De momento ya han empezado las obras para realizar la excavación donde se asentará la futura central de Hanhikivi.




> http://www.world-nuclear-news.org/NN...-21011601.html
> 
> *Finland's Hanhikivi 1 excavation work starts*
> 
> 21 January 2016
> 
> Excavation work has started at the construction site of the planned Hanhikivi 1 nuclear power plant in Pyhäjoki, Finland. A ceremony was held to mark the start of work to dig the foundation pit on 19 January.
> 
> 
> ...

----------


## Jonasino

> ¿y aquí para cuándo?...


Me parece que al paso que vamos......antes todos calvos.
Desde luego los finlandeses son la leche: Primeros en educación, vanguardia de la nueva generación nuclear europea, prima de riesgo casi negativa....

Yo he trabajado temporadas en Finlandia y lo único que no envidio es ver amanecer a las diez de la mañana y anochecer a las dos de la tarde. Eso baja mucho la moral, especialmente a los españoles.

----------


## termopar

> Qué envidia me da Finlandia. No han terminado aún con el EPR de Olkiluoto y ya van a por otro, esta vez de tecnología rusa.
> 
> La pregunta que me hago es: ¿y aquí para cuándo?...


Pues espero que aquí no cometan el mismo error. Buff, menos mal que no tenemos ningún tipo de dependencia política con los rusos. 

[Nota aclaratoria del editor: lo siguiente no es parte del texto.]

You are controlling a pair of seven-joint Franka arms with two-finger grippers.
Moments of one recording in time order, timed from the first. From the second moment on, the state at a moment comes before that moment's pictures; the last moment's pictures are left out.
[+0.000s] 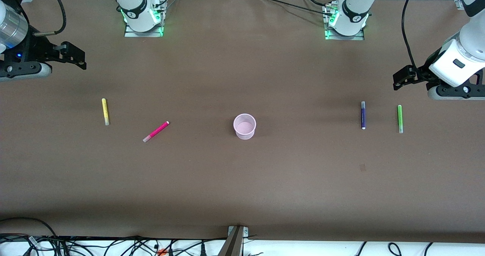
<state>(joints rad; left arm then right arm) -0.05 0.05 -0.03 -1.61 0.02 1.61 -0.08 0.17 0.02 -0.07 -1.56 -0.01 1.49 -0.06</state>
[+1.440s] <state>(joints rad) 0.00 0.33 -0.02 -1.77 0.03 1.85 0.05 0.16 0.01 -0.07 -1.57 -0.01 1.54 -0.09</state>
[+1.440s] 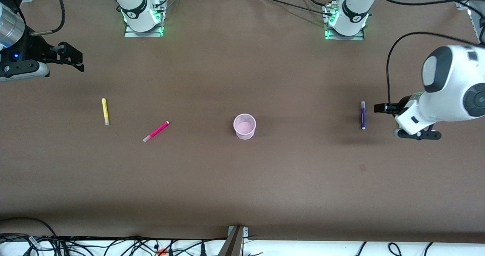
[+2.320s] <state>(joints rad) 0.03 0.45 -0.02 -2.17 0.04 2.54 0.16 0.16 0.01 -0.06 -1.57 -0.01 1.55 -0.09</state>
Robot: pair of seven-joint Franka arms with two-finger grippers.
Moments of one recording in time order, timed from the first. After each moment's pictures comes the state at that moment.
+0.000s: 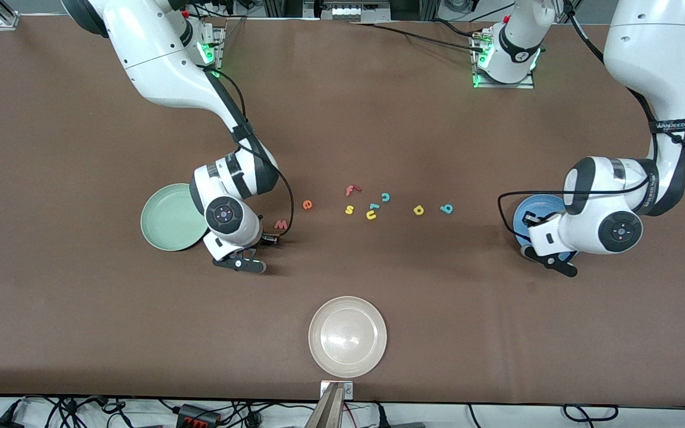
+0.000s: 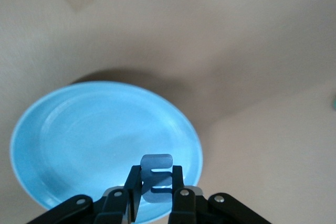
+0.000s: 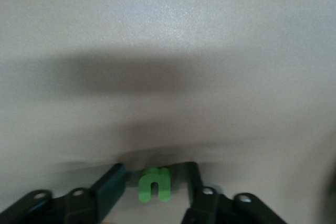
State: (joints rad) left arm 0.01 0.55 -0.04 -1.76 0.07 1.99 0.34; right arm 0.48 0.81 -0.04 -1.51 0.01 2.21 0.59
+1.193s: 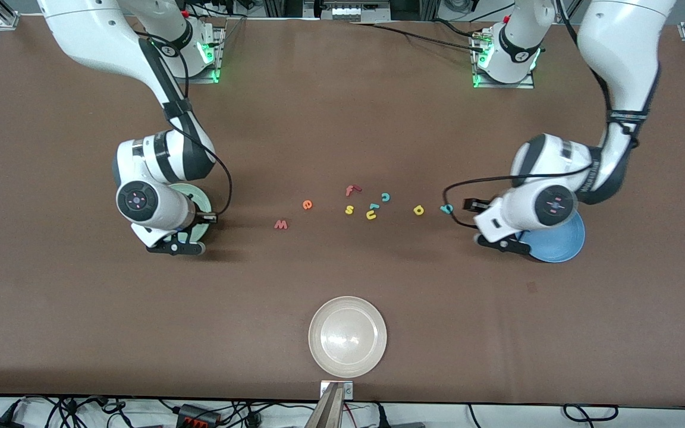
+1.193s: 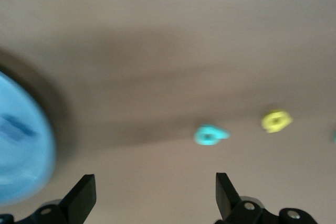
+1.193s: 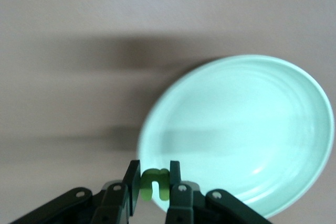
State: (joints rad) left arm 0.01 0.49 -0.35 -1.82 0.07 1.99 -0.28; right arm 0.31 0.49 -0.07 -1.87 -0.01 2.14 0.26
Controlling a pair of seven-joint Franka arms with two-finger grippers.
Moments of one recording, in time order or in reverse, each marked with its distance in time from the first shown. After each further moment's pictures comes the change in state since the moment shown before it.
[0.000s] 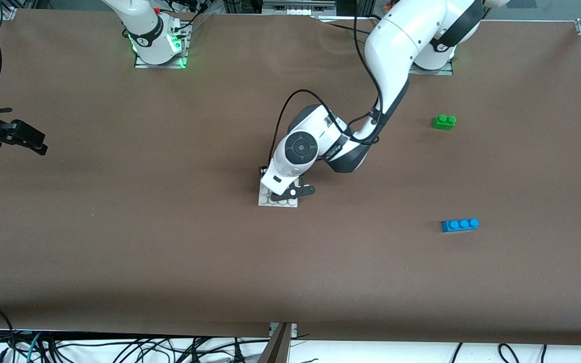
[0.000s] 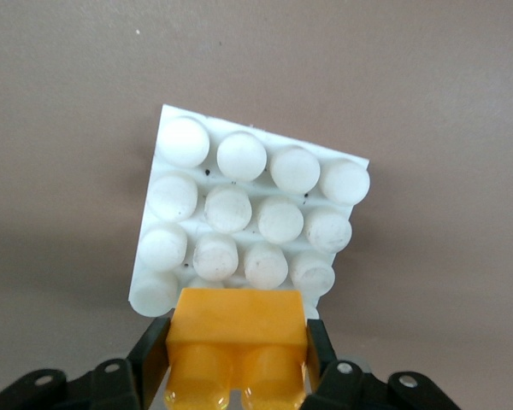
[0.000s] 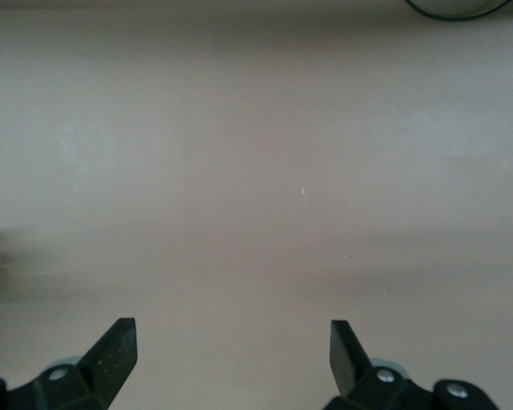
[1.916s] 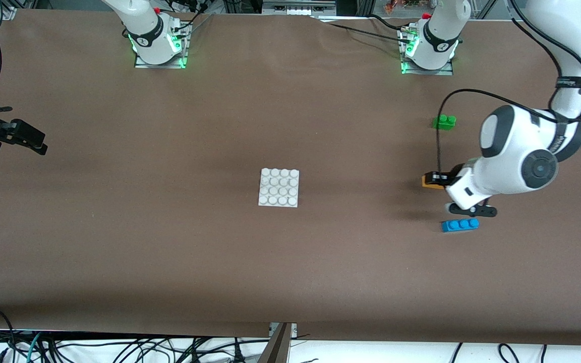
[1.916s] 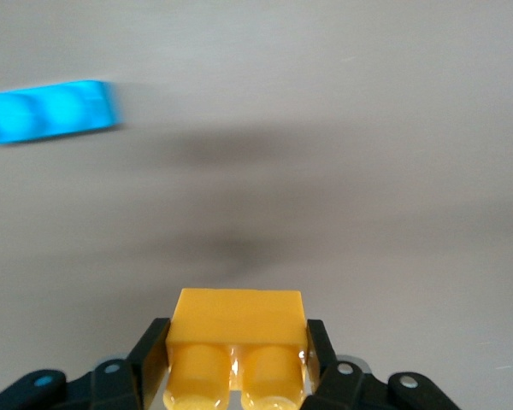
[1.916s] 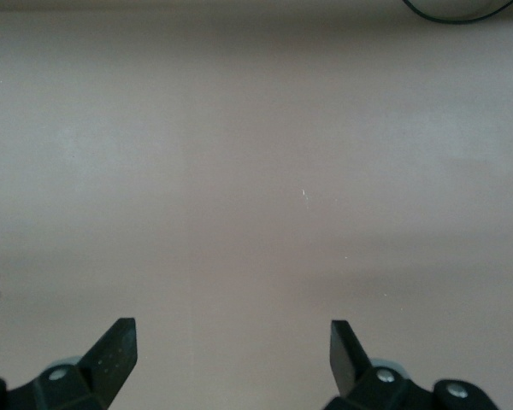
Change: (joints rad) left arm 0.719 -0.529 -0.120 -0.637 0.068 -0.096 0.748; right arm 0.002 -0.002 0.001 0.002 0.000 0.001 0.000
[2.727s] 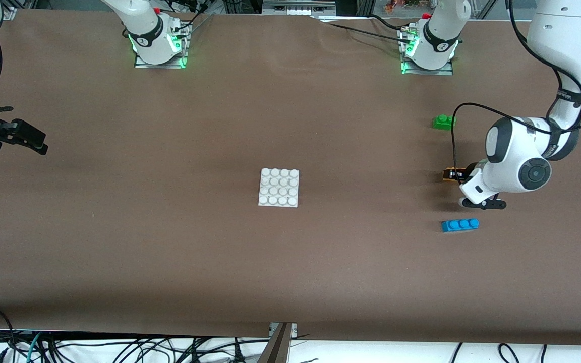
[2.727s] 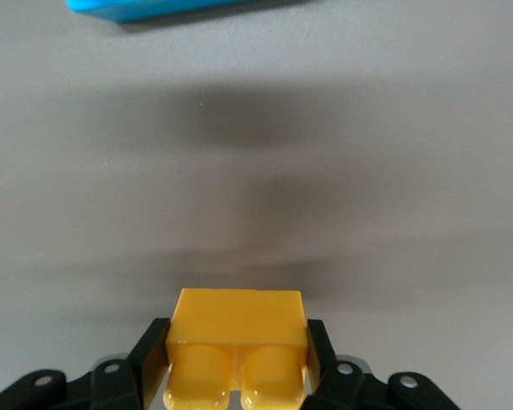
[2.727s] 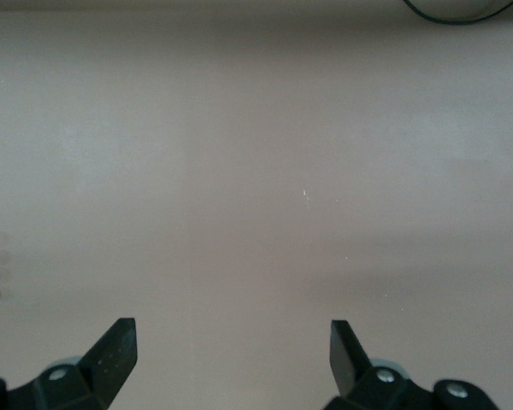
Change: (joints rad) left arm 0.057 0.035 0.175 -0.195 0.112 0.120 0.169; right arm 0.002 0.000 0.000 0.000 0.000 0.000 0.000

Aunque la verdad, mal tienen que estar las cosas para sacar los de foro nuclear una noticia de la que ya se hablaba desde el 2011: http://www.energiadiario.com/publica...sde-fukushima/
De esta noticia "sólo" han pasado 5 años y la única diferencia es que Eon se ha salido del consorcio inversor para entrar los rusos a financiarla y Rosatom se encargará de la tecnología nuclear y del combustible. :EEK!: 




> ...Fennovoima *"confía" en contar* con la autorización de construcción del sexto reactor nuclear del país a finales del 2017


Y todo si va a buen puerto para tener la autorización en el 2017, nada menos. Pues anda que no están cambiando las cosas en el sector energético, vaya derrapada la de los fineses. 
No están suficientemente escarmentados ya con la central de olkiluoto 3 con retrasos de 8 a 10 años y duplicación de costes? Para al final tener el coste energético más alto que otras tecnologías de mercado.

----------